SMITH, JOSEPH, JR. 1805-1844. Manuscript Document Signed ("Joseph Smith Jr [device]"), being a deed selling a parcel of land in Kirtland Township and County to William Marks, 2 pp recto and verso with integral blank, legal folio, Geauga County, OH, April 10, 1837, also signed by James Emett and F.G. Williams (as Justice of the Peace), leaves creased and moderately toned with spotting and soiling, docket on verso of 2nd leaf.
JOSEPH SMITH MOVES CHURCH ASSETS AROUND.
Not long after he published The Book of Mormon (1830), Prophet Joseph Smith Jr. gathered followers in Kirtland, Ohio in February of 1831 with the plan of building an American Zion in the west. Over the next few years, Smith sent out missionaries, published texts, and broke ground for a temple in Kirtland. The town grew at such an exponential pace that Smith and his followers founded the Kirtland Safety Society bank in 1836 to serve the needs of their community and the church, which was land-rich but cash-poor. The KSS was twice denied a charter by the state of Ohio, however, so in early 1837 it reorganized itself as the Kirtland Safety Society Anti-Banking Company, a "quasi-bank" that issued notes, hoping that its enormous capitalization would encourage the state to grant a charter.
Soon after, Smith found himself facing a slate of lawsuits and legal challenges over operating an illegal bank. From April 7-10, perhaps to protect church land from seizure, Smith signed six land deeds for a total of 146 acres to William Marks, one of which was the deed to the land for the Kirtland Temple (not the present example, however).
The KSSABC's problems were exacerbated by the Panic of 1837 which began in May of that year.

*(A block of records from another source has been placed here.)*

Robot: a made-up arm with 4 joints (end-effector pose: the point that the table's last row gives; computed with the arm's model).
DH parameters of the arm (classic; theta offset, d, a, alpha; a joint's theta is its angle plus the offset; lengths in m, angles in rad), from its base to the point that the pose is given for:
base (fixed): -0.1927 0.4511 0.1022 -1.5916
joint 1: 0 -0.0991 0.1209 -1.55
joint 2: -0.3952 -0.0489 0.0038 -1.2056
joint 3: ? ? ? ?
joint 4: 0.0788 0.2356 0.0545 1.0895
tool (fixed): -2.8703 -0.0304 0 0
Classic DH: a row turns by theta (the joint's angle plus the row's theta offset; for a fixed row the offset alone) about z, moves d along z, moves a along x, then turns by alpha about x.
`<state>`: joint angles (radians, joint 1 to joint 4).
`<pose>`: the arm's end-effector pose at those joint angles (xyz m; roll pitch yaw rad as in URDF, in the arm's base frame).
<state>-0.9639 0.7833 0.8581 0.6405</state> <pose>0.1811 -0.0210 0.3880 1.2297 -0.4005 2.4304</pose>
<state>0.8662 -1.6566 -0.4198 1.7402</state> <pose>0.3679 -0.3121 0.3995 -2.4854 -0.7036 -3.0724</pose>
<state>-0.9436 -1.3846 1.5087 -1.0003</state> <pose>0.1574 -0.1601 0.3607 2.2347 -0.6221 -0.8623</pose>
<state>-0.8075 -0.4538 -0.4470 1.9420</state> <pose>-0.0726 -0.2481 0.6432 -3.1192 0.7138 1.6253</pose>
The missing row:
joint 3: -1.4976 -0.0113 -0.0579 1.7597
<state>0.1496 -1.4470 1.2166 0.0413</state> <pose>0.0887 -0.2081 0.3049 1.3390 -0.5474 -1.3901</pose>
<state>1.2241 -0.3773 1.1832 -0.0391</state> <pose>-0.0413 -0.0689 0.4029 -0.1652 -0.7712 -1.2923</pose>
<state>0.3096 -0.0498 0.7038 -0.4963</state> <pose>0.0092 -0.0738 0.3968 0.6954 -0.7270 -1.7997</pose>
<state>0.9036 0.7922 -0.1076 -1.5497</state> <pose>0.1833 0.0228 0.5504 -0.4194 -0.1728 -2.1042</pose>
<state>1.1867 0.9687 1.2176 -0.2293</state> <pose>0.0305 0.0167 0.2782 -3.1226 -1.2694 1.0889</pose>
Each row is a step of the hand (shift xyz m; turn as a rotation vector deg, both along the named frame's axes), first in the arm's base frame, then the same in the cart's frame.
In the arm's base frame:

Smith was inundated by creditors and arrested seven times in four months. The community was in chaos, with many members fleeing to Missouri and others breaking away to form a new church. Unhappy with Smith's leadership, the members exiled him. In January of 1838 he left for Missouri under cover of night, never to return.
The present document regards the sale of a plot of land in Kirtland sold just a year earlier to Smith, his two brothers William and Don Carlos, and William Miller by Peter and Sarah French. For $500, the Smith brothers and Miller sell the parcel to William Marks, himself a leader in the LDS Church in Kirtland, who was considered to be first in line for leadership after the death of Smith. Marks is best remembered as one of the early leaders who was critical of plural marriage, claiming that Joseph Smith Jr. himself had wearied of the practice before his death.
In part: "Know all men by these presents that I Joseph Smith Jr of the County of Geauga in the state of Ohio for and in consideration of the sum of five hundred dollars to me now in hand paid by William Marks of the county aforesaid the receipt of which is hereby acknowledged have granted bargained sold remised and quit claimed and by these presents do grant bargain sell remise and quite claim with the said William Marks and to his heirs and assigns forever all my right and title to that place or parcel of land situated in Kirtland Township & county and state aforesaid deeded to William Miller William Smith Don Castro Smith and Joseph Smith Jr all of Kirtland Township ... by Peter French & Sarah French his wife which deed bears date the fifth day of October AD one thousand eight hundred and thirty six...."
Peter French was one of the first settlers in the Western Reserve, arriving in 1798 to build and run a grist mill. He purchased several parcels of land in the Kirtland area, building a log cabin and later a large brick house that would serve as the township's first inn, located diagonally across from N.K. Whitney's store in the Kirtland flats, and serving as a local gathering place for the LDS community. In the 1830s French sold the inn and the other land he owned, including the plot for the Temple, to the Church.
Footnotes
This lot relates to the family of Mormon leader Newel K. Whitney (1795-1850), an early convert to the LDS Church who took up a leadership role at Kirtland alongside Joseph Smith which continued through Nauvoo until his death in Utah in 1850. N.K. Whitney was the eldest of 10 children of Samuel F. Whitney III and his wife Susannah. After N.K.'s conversion, his parents and several of his siblings also joined the LDS Church, although not his brother Samuel F. Whitney IV, who figures largely in the correspondence presented here, and through whose line of descent these documents likely hail.